La leche producida a partir de estas vacas puede contener hasta 20 analgésicos, antibióticos y hormonas de crecimiento en un solo vaso, que algunos estudios han vinculado al crecimiento de tumores excesivos y cáncer. Las vacas son típicamente frágiles y propensas a enfermedades, y su leche contiene grandes cantidades de pus. Aquí es donde entra en juego el proceso de pasteurización. La leche pasa por un proceso de calentamiento rápido que no es garantía de limpieza. De hecho, varios brotes de salmonela en los últimos años se han producido a partir de leche pasteurizada, la leche que se supone que está limpia.

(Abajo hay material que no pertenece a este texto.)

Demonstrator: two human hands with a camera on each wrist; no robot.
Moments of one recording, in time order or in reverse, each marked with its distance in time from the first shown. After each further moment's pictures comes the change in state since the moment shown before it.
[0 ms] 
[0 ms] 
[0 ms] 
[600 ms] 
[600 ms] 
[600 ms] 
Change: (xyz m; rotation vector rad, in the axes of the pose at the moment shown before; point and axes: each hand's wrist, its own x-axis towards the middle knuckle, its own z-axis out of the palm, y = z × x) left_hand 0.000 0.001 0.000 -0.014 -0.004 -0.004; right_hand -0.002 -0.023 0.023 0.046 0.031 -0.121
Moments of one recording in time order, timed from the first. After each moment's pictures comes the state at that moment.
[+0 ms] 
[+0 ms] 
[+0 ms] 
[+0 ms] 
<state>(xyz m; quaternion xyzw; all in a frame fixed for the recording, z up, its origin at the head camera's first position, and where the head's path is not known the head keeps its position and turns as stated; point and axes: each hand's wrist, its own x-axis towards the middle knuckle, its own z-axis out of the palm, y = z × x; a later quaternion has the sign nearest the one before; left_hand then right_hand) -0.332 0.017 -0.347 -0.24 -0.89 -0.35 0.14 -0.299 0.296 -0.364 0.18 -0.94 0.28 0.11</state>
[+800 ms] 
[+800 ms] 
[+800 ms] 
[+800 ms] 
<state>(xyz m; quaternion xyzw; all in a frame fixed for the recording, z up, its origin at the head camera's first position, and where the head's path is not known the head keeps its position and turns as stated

Una vez que la leche pasa por el proceso de pasteurización, se convierte en un alimento ácido (pérdida de electrones naturales que dan salud), lo que presenta un problema. El cuerpo debe mantener un nivel de pH particular, con el fin de mantener la homeostasis. Los alimentos procesados ​​y refinados que comemos, los ácidos se convierten en nuestros cuerpos, creando la necesidad constante de encontrar maneras de mantener el nivel de pH bajo control. Esto se hace mediante la lixiviación de minerales alcalinos (calcio, magnesio) de otros lugares en el cuerpo incluyendo los huesos. Con el tiempo, este proceso constante hace que los huesos se vuelvan débiles, frágiles, y estén plagados de osteoporosis. Los tumores también se desarrollan en un ambiente ácido. Es más, la leche que bebemos (y los alimentos ácidos que comemos), están destruyendo nuestros huesos.

La próxima vez que planees un viaje a la tienda de comestibles, es posible que desees considerar la investigación de algunas alternativas más saludables y alejar la leche pasteurizada de su carrito. Quieres leche?